Records excerpted from a collection
============================================================

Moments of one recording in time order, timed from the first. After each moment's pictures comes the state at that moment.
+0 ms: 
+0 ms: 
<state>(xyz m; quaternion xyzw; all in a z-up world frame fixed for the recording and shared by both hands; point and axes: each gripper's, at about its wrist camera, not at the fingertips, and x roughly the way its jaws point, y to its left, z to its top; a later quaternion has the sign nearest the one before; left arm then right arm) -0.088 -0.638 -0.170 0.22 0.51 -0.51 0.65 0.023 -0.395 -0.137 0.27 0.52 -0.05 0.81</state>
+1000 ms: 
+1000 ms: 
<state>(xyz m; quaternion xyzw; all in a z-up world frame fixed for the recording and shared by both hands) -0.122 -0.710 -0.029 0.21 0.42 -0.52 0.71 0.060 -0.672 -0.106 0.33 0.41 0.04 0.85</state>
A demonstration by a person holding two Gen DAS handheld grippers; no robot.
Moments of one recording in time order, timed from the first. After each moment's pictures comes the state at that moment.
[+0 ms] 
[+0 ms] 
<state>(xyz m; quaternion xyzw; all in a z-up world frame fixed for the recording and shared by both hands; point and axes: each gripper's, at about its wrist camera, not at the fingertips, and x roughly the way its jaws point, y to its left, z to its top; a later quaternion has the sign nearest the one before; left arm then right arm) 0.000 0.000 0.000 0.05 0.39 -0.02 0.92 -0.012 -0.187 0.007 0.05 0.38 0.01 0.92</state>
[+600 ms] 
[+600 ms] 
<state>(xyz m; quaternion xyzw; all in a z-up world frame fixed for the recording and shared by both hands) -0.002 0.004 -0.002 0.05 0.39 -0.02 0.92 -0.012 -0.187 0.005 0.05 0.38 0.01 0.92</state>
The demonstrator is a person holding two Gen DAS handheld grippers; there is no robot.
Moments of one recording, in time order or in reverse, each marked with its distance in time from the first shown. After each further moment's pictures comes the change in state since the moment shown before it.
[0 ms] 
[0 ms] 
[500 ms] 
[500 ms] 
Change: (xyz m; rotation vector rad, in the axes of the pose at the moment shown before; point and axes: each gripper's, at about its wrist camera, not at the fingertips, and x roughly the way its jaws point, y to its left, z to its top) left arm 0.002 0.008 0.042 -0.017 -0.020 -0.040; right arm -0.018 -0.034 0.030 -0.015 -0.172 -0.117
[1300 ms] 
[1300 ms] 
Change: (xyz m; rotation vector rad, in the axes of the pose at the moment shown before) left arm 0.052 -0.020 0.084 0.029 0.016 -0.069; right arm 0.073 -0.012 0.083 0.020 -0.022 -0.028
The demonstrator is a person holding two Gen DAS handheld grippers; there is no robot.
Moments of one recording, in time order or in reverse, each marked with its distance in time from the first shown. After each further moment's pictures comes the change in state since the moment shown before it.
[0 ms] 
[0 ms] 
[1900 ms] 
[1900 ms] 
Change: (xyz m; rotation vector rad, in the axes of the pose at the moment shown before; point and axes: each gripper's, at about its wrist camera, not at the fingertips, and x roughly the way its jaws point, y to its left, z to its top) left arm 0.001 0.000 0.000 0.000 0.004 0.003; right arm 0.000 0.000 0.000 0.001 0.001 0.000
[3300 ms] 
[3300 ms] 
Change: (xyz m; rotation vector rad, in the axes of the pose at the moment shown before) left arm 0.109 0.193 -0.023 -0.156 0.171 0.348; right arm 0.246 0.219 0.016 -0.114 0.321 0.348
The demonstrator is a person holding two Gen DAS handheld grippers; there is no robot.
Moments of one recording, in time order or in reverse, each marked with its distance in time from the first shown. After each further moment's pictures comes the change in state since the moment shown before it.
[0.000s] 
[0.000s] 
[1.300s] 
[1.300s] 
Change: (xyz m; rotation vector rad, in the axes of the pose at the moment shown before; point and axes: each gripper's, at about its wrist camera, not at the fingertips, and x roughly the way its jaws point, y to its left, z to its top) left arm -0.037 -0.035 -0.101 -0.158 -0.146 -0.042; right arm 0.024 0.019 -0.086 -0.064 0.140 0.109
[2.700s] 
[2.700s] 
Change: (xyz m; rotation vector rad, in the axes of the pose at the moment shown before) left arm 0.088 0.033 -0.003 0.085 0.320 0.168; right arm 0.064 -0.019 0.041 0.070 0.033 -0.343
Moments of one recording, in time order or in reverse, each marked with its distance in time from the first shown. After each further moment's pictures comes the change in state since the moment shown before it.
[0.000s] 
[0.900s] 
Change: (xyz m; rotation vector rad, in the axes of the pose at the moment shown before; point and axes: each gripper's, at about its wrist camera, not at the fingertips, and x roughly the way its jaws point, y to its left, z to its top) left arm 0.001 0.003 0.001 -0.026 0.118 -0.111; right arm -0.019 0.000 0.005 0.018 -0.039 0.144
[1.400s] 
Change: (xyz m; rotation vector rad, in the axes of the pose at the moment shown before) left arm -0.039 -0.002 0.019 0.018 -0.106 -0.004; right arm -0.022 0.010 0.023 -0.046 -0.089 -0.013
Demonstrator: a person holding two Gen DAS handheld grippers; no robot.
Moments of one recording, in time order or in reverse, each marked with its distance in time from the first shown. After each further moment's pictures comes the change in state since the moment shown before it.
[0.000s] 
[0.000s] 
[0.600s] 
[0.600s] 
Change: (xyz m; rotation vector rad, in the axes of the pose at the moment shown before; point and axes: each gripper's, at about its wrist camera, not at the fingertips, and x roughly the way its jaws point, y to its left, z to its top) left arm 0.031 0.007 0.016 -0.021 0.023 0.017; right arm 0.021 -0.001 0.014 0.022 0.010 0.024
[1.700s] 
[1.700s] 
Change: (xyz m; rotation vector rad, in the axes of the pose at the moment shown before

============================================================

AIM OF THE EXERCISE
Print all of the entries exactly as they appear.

OUTPUT OF THE TASK
Moments of one recording in time order, timed from the first. After each moment's pictures comes the state at that moment.
+0 ms: 
+0 ms: 
<state>(xyz m; quaternion xyzw; all in a z-up world frame fixed for the recording and shared by both hands; point and axes: each gripper's, at about its wrist camera, not at the fingertips, and x roughly the way its jaws point, y to its left, z to its top; a later quaternion has the sign nearest the one before; left arm then right arm) -0.088 -0.638 -0.170 0.22 0.51 -0.51 0.65 0.023 -0.395 -0.137 0.27 0.52 -0.05 0.81</state>
+1000 ms: 
+1000 ms: 
<state>(xyz m; quaternion xyzw; all in a z-up world frame fixed for the recording and shared by both hands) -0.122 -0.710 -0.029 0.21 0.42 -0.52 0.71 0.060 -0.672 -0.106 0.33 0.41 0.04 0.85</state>
A demonstration by a person holding two Gen DAS handheld grippers; no robot.
Moments of one recording in time order, timed from the first. After each moment's pictures comes the state at that moment.
[+0 ms] 
[+0 ms] 
<state>(xyz m; quaternion xyzw; all in a z-up world frame fixed for the recording and shared by both hands; point and axes: each gripper's, at about its wrist camera, not at the fingertips, and x roughly the way its jaws point, y to its left, z to its top; a later quaternion has the sign nearest the one before; left arm then right arm) 0.000 0.000 0.000 0.05 0.39 -0.02 0.92 -0.012 -0.187 0.007 0.05 0.38 0.01 0.92</state>
[+600 ms] 
[+600 ms] 
<state>(xyz m; quaternion xyzw; all in a z-up world frame fixed for the recording and shared by both hands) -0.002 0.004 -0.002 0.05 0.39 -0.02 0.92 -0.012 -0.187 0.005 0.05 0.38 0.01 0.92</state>
The demonstrator is a person holding two Gen DAS handheld grippers; there is no robot.
Moments of one recording, in time order or in reverse, each marked with its distance in time from the first shown. After each further moment's pictures comes the change in state since the moment shown before it.
[0 ms] 
[0 ms] 
[500 ms] 
[500 ms] 
Change: (xyz m; rotation vector rad, in the axes of the pose at the moment shown before; point and axes: each gripper's, at about its wrist camera, not at the fingertips, and x roughly the way its jaws point, y to its left, z to its top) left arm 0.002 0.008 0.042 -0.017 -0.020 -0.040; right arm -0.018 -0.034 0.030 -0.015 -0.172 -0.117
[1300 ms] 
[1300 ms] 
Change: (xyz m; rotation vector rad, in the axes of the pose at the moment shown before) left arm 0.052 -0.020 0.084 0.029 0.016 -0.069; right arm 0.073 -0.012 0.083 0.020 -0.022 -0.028
The demonstrator is a person holding two Gen DAS handheld grippers; there is no robot.
Moments of one recording, in time order or in reverse, each marked with its distance in time from the first shown. After each further moment's pictures comes the change in state since the moment shown before it.
[0 ms] 
[0 ms] 
[1900 ms] 
[1900 ms] 
Change: (xyz m; rotation vector rad, in the axes of the pose at the moment shown before; point and axes: each gripper's, at about its wrist camera, not at the fingertips, and x roughly the way its jaws point, y to its left, z to its top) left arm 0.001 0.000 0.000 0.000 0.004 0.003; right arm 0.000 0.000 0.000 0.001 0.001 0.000
[3300 ms] 
[3300 ms] 
Change: (xyz m; rotation vector rad, in the axes of the pose at the moment shown before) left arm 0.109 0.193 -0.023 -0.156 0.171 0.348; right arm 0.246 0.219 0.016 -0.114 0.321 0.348
The demonstrator is a person holding two Gen DAS handheld grippers; there is no robot.
Moments of one recording, in time order or in reverse, each marked with its distance in time from the first shown. After each further moment's pictures comes the change in state since the moment shown before it.
[0.000s] 
[0.000s] 
[1.300s] 
[1.300s] 
Change: (xyz m; rotation vector rad, in the axes of the pose at the moment shown before; point and axes: each gripper's, at about its wrist camera, not at the fingertips, and x roughly the way its jaws point, y to its left, z to its top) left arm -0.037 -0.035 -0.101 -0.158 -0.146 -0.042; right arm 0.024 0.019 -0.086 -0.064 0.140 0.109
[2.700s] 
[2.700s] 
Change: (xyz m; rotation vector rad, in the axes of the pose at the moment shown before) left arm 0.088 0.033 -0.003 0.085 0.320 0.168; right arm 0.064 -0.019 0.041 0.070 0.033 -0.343
Moments of one recording, in time order or in reverse, each marked with its distance in time from the first shown. After each further moment's pictures comes the change in state since the moment shown before it.
[0.000s] 
[0.900s] 
Change: (xyz m; rotation vector rad, in the axes of the pose at the moment shown before; point and axes: each gripper's, at about its wrist camera, not at the fingertips, and x roughly the way its jaws point, y to its left, z to its top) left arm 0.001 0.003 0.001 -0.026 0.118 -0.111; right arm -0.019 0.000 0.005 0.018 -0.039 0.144
[1.400s] 
Change: (xyz m; rotation vector rad, in the axes of the pose at the moment shown before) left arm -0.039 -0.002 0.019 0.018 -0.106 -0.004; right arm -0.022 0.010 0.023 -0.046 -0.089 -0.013
Demonstrator: a person holding two Gen DAS handheld grippers; no robot.
Moments of one recording, in time order or in reverse, each marked with its distance in time from the first shown. After each further moment's pictures comes the change in state since the moment shown before it.
[0.000s] 
[0.000s] 
[0.600s] 
[0.600s] 
Change: (xyz m; rotation vector rad, in the axes of the pose at the moment shown before; point and axes: each gripper's, at about its wrist camera, not at the fingertips, and x roughly the way its jaws point, y to its left, z to its top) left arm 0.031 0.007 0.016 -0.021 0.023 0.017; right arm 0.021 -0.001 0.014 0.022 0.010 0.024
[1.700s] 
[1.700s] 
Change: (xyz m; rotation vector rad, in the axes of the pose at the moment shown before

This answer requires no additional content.